After the American actor Tom Cruise was planning to be the first actor to film a movie in space to add this title to his many titles, someone preceded him and thwarted the plans of the famous action star.
In the details, Russia showed a promotional advertisement for a movie called The Challenge, or “The Challenge”, which it said was “the first feature film filmed in space” and that it is expected to be shown next month on April 20.
The events of this film revolve around an astronaut who loses consciousness while on the International Space Station, which requires sending a team of seven surgeons into space, in order to perform an operation on him, as we see in the promotional advertisement a heart surgeon named “Zhenya”, whose character is embodied by the Russian actress Julia Peresild, as she struggles to have the men around her recognize her abilities, after someone tells her that “space is not for women.”
Regarding the budget of this film, some sources confirmed that it amounted to about 1.115 billion Russian rubles, equivalent to 14.64 million dollars.

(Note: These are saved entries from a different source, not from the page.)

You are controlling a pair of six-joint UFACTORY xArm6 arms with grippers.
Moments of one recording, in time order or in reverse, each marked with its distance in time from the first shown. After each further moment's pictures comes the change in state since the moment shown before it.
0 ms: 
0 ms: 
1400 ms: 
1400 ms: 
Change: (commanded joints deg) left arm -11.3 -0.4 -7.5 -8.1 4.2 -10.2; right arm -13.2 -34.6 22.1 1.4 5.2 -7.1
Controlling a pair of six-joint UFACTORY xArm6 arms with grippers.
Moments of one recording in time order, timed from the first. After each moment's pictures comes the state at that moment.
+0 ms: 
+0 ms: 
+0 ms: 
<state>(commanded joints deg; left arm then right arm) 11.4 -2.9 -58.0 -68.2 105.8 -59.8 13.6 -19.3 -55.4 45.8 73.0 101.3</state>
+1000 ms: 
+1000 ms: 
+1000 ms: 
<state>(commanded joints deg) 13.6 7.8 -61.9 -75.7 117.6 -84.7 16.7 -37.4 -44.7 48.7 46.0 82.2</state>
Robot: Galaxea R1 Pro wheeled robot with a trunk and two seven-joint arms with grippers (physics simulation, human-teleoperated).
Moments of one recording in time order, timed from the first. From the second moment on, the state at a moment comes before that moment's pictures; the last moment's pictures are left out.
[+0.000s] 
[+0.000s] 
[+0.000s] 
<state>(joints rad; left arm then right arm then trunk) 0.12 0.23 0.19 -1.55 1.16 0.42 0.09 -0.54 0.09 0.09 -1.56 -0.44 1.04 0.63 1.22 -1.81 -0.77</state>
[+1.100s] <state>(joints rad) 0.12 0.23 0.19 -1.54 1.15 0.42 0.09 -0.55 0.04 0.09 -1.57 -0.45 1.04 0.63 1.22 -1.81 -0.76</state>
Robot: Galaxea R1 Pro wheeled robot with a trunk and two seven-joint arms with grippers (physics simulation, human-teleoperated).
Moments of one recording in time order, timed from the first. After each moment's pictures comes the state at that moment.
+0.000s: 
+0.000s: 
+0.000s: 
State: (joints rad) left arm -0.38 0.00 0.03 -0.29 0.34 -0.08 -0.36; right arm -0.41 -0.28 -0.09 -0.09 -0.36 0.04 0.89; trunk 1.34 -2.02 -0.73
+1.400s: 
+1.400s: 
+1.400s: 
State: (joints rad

While the Soviet sci-fi movie Return from Orbit, released in 1984, included shots in space on the former Soviet space station Salyut 7, “The Challenge” is the first time that the film’s hero and director traveled to space for filming.
Russian actress Julia, Russian director Klim Shipenko, and cosmonaut Anton Shkaplerov took off aboard the Sayuz MS-19 space flight from the Baikonur cosmodrome in Kazakhstan to capture the scenes of the film.
And last October, it was reported that the American star, who loves to take risks, collaborated with director Doug Lehman to shoot a movie in space, in cooperation with SpaceX and NASA.
And at the time, the head of Universal Art Production, Donna Langley, revealed that the company is working on a project through which Cruz will be transported to space and some scenes will be filmed there, while most of the other movie scenes will be filmed on Earth. She added that she hopes Cruz will become the first civilian to take a space tour outside the International Space Station.